Ciriaco, the father of a sponsored child, and his family in Guatemala utilize every possible resource for gardening on hand. Or should we say, on hen.

Ciriaco, single father of four children, one of whom is sponsored through the CFCA program, uses organic fertilizer on his crops in Guatemala. This fertilizer is different from most because Ciriaco makes the fertilizer himself.

“I have all of the ingredients to make fertilizer, so why not do it? I also believe that God has trusted his creation to us, and this is why I practice organic farming. Besides, I can’t afford to buy chemical fertilizers,” laughed Ciriaco.

CFCA staffer Celso Cum is in charge of the livelihood program initiatives in the Occidente region of Guatemala. His job involves training for families to start small businesses, workshops and presentations on how to be more productive, efficient and friendly with the environment.

The livelihood program in this area has guided Ciriaco through developing his own organic fertilizer by using the manure from the hens in his garden. Organic gardening was passed down through the generations in Ciriaco’s family.

“For as long as I can remember my father and his father also used the organic fertilizer in farming,” Ciriaco said. “I have a small garden in which I grow pears, apples, avocados, onions, tomatoes, corn, herbs, beans, grapes, plums and many other things.”

Organic fertilizer in Guatemala

Ciriaco collects manure from his hens to make his own organic fertilizer.

For those who are unlike Ciriaco and new to the idea, the program guides parents through the techniques for making organic fertilizer, Celso noted.

“Our work now is to help Ciriaco improve his organic system by refining the process of making the compost and use it efficiently,” he said.

Celso and other CFCA staffers provide knowledge and guidance for families who wish to follow the same path as Ciriaco, but making the organic fertilizer requires time and patience.
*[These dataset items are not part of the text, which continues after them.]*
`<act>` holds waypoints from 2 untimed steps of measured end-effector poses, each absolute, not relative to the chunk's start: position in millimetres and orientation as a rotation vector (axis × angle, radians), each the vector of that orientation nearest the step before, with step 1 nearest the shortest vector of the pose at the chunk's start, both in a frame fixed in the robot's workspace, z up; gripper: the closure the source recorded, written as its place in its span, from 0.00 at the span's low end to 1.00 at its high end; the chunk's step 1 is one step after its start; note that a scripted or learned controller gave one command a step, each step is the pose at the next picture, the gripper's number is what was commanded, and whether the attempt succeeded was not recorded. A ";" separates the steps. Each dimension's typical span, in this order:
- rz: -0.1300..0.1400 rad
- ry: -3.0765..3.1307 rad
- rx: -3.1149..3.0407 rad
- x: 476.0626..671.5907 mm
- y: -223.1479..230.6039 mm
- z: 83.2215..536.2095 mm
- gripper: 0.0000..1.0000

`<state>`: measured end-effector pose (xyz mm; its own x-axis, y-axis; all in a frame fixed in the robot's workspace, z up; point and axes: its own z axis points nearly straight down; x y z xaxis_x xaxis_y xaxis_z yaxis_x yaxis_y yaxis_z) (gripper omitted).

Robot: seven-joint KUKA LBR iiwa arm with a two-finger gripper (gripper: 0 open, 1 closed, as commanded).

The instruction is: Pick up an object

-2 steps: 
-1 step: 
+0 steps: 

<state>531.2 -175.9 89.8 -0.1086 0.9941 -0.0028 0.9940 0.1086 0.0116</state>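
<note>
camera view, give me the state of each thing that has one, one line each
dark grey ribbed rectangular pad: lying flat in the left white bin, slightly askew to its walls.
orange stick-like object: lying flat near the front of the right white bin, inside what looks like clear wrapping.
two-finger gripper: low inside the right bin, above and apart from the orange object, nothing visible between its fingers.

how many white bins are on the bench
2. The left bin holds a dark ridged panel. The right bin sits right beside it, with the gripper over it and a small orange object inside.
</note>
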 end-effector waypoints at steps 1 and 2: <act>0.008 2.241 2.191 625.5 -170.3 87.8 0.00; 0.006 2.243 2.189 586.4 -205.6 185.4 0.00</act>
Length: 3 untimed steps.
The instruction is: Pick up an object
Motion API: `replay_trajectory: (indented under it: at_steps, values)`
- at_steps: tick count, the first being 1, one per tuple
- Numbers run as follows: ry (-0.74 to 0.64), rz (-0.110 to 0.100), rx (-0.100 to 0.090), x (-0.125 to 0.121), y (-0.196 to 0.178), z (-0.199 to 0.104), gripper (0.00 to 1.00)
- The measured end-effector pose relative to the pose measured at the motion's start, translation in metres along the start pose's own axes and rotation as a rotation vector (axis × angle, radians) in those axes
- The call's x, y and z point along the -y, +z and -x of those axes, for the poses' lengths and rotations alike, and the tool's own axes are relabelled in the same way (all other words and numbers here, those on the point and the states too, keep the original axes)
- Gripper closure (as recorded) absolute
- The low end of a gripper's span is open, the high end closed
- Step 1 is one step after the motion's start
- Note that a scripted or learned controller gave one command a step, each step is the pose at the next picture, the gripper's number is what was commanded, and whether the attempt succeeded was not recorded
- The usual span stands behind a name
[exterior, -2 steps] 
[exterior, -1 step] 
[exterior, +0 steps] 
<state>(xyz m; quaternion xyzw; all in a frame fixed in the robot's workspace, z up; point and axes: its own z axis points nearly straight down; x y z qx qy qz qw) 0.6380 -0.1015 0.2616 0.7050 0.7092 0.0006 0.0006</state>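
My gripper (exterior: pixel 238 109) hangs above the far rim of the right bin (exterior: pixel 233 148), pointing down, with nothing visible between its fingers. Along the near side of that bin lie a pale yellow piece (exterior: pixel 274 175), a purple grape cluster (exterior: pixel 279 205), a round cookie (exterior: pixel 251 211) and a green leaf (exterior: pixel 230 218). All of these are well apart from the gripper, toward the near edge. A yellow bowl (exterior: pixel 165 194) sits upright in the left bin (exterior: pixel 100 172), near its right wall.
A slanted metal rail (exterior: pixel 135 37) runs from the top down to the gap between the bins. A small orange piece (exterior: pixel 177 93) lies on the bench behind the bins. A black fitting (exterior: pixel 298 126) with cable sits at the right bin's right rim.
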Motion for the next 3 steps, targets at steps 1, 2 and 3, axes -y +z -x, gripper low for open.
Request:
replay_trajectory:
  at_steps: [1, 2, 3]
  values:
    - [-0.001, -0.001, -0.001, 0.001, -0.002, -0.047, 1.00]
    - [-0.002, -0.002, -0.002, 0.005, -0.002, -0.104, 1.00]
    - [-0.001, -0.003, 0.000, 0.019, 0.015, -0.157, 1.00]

  1. Leftover vegetables, grass, leaves or other vegetation are collected. These ingredients provide a source of nitrogen that accelerates the decomposition process.
  2. Add this to animal manure (from cows, pigs, horse or hens) and soil in a space of about 1 meter tall and 1 meter high.
  3. Every five days add water to help keep the organic fertilizer moist, and every two weeks it must be turned and mixed. With proper care, a good compost results after 60 to 90 days.

“Industrial fertilizers cost around $40 to $60 for a 100-pound bag. … They have an immediate effect but only for one or two weeks and no more,” Celso said. “Organic fertilizer lasts longer, provides a full set of nutrients for the crops and is friendly to the environment.”

Ciriaco and other families helped by CFCA have already begun to reap the benefits of environmentally friendly gardening.

Organic fertlizer in Guatemala

“I thank CFCA for giving me the tools to walk with my family.” — Ciriaco, father of a CFCA sponsored child.

“My garden speaks for itself,” Ciriaco said. “The things that I have growing here are healthy and filled with natural nutrients. My crops are well-fed with this compost and they show their gratitude with abundance during the harvest.”